I always thought that James Comey was a company man. As it happens, the company he heads is among the most influential, powerful and scary companies in the world––the Federal Bureau of Investigation.
But still, a company guy. Whether working for a president on the moderate-to-conservative spectrum like G.W. Bush or for the far-left current occupant of the Oval Office, Barack Obama, makes absolutely no difference to this type of obedient––and now we know, subservient––accommodator.
The red flag of skepticism should have gone up years ago to the American public when lavish praise was heaped on Comey by people who revile each other. While the spin insists that Comey is a lot of virtuous things––“straight-shooter,” ”unbiased,” “fair-minded,” “non-partisan” “man of his word”–– don’t be fooled. That’s Orwellian newspeak for someone who will do and say anything to keep his job, including, as Comey did in the latest Clinton fiasco case, (1) create out of whole cloth an “intent” criterion in federal law to let a clearly corrupt politician off the hook, and (2) appropriate the job of the Attorney General in announcing what the outcome of the FBI’s investigation should be.
While citing Hillary’s “extreme negligence” in handling classified information, a virtual litany of illegal acts committed by the then-Secretary of State, and the fact that hostile foreign operatives may have accessed her e-mail account, Comey said he would not refer criminal charges to Attorney General Loretta Lynch and the Justice Department. Hillary, he said, was “extremely careless” and “unsophisticated,” among other spitballs he hurled in her direction before completely letting her off the hook!
Comey’s friend and colleague, Andrew C. McCarthy, says that the FBI director’s decision is tantamount to sleight-of-hand trickery. “There is no way of getting around this,” McCarthy writes. “Hillary Clinton checked every box required for a felony violation…in essence, in order to give Mrs. Clinton a pass, the FBI rewrote the statute, inserting an intent element that Congress did not require.”
Thomas Lifson, editor and publisher of AmericanThinker.com, wrapped the entire debacle up neatly, saying that “the director of the FBI offered 15 of the most puzzling minutes in the history of American law enforcement. James Comey spent the first 12 minutes or so laying out a devastating case dismantling Hillary Clinton’s email defense.
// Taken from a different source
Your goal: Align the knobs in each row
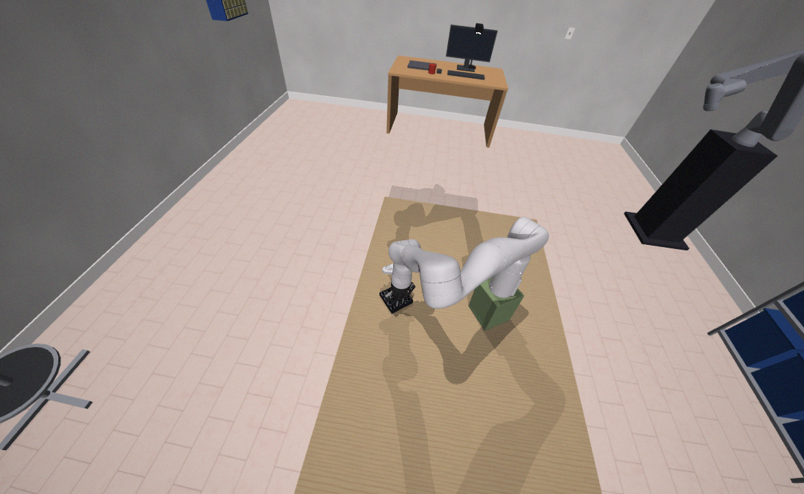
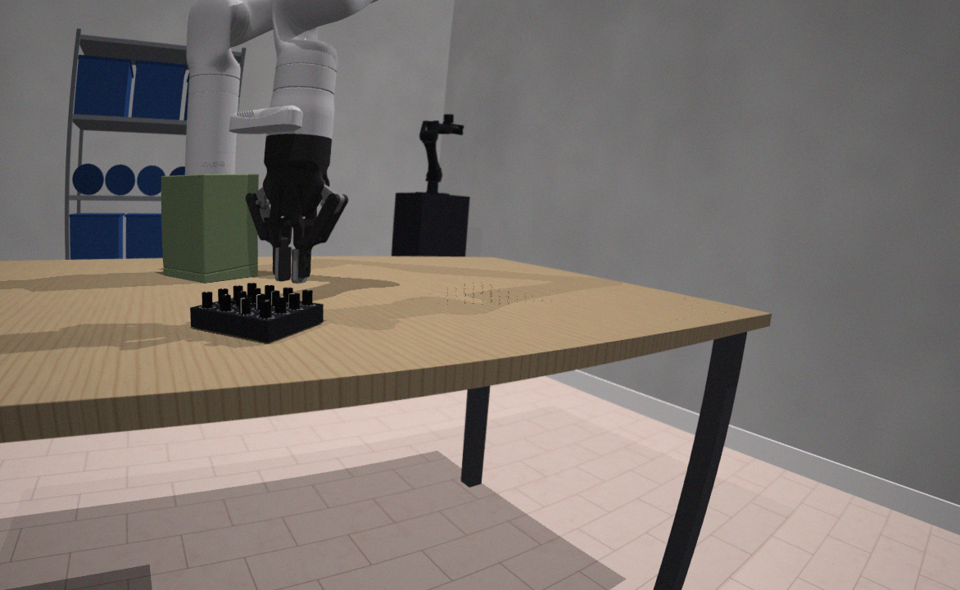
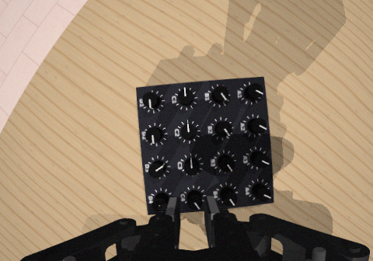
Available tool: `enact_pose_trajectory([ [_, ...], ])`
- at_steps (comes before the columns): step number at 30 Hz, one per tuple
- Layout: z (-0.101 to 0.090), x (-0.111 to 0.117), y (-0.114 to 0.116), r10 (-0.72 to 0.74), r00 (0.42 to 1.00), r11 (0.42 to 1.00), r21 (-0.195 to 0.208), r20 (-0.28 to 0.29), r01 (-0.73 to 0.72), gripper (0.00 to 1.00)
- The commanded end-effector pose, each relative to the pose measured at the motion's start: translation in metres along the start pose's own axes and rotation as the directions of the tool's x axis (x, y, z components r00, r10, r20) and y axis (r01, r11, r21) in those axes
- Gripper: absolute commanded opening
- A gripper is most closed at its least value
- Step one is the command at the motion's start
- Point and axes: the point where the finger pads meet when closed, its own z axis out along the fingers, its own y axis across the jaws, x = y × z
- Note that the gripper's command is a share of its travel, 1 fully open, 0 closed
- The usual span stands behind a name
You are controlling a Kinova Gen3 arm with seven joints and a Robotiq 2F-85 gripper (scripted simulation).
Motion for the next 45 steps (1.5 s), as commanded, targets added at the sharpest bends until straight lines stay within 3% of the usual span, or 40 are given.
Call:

Then, “in a whiplash-inducing change of narrative, he announced that `no reasonable prosecutor’ would bring the case he had just outlined, an assertion that was contradicted within hours by luminaries including former U.S. attorney (and NY City mayor) Rudy Giuliani and James Kallstrom, former head of the FBI’s New York office.”
Which begs the question: Why would Comey act contrary to the wisdom of virtually every legal scholar who has written or spoken about this case?